Australian travellers booking flights on the Web will reap the benefits of wholesale prices, according to a new strategy by Internet travel company Webjet.
The new automated booking technology - claimed to be the first of its kind in Australia - will produce considerable fare reductions, "with savings of up to hundreds of dollars," according to Webjet Managing Director David Clarke.
Customers will be hit with a small fulfilment fee on each transaction, but are being promised price cuts of up to AU$20 on domestic flights, AU$200 on European flights, and AU$100-300 on flights to Asia.
The technology gives customers the option of booking their flights though the online airline inventory system, providing access to 'factory prices' which travel agents buy at. Customers will have the other option of using an online chat session with a travel consultant in real time.
Webjet will use the automated booking technology to slimline the booking process and cut out the middleman, promising to remove warehousing, packing and mailing costs from the transaction loop.

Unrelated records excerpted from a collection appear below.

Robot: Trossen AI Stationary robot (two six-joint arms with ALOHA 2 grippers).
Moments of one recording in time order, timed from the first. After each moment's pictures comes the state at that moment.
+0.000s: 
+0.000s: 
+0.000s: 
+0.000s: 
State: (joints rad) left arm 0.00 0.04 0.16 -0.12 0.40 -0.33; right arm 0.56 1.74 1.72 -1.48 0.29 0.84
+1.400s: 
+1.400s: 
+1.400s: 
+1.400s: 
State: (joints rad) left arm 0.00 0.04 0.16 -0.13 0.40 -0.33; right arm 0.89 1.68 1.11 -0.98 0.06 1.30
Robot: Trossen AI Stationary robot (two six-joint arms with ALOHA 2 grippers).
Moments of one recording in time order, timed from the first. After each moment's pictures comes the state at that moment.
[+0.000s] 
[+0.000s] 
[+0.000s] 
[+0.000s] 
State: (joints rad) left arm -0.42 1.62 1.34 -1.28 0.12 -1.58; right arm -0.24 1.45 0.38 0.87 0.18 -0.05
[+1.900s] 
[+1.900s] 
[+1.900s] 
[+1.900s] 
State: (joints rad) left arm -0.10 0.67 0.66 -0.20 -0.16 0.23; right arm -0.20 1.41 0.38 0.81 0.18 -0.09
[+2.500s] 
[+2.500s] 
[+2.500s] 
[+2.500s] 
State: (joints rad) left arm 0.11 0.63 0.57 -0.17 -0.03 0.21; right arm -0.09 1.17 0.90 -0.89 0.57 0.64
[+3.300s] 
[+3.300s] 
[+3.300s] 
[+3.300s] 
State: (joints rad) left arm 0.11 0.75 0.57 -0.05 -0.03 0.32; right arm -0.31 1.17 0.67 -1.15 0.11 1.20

"The technology will make travel costs fully transparent for the first time in Australia, revealing to customers the real net cost of the fare from the airline and the surcharge they are paying. This puts real pressure on mainstream agents."
Clarke believes the technology will deliver the "long-awaited boom in e-travel, which he claims will "trigger" a market shakeout.
"These sorts of approaches have had a profound impact on the US travel market where similar technology has already been introduced."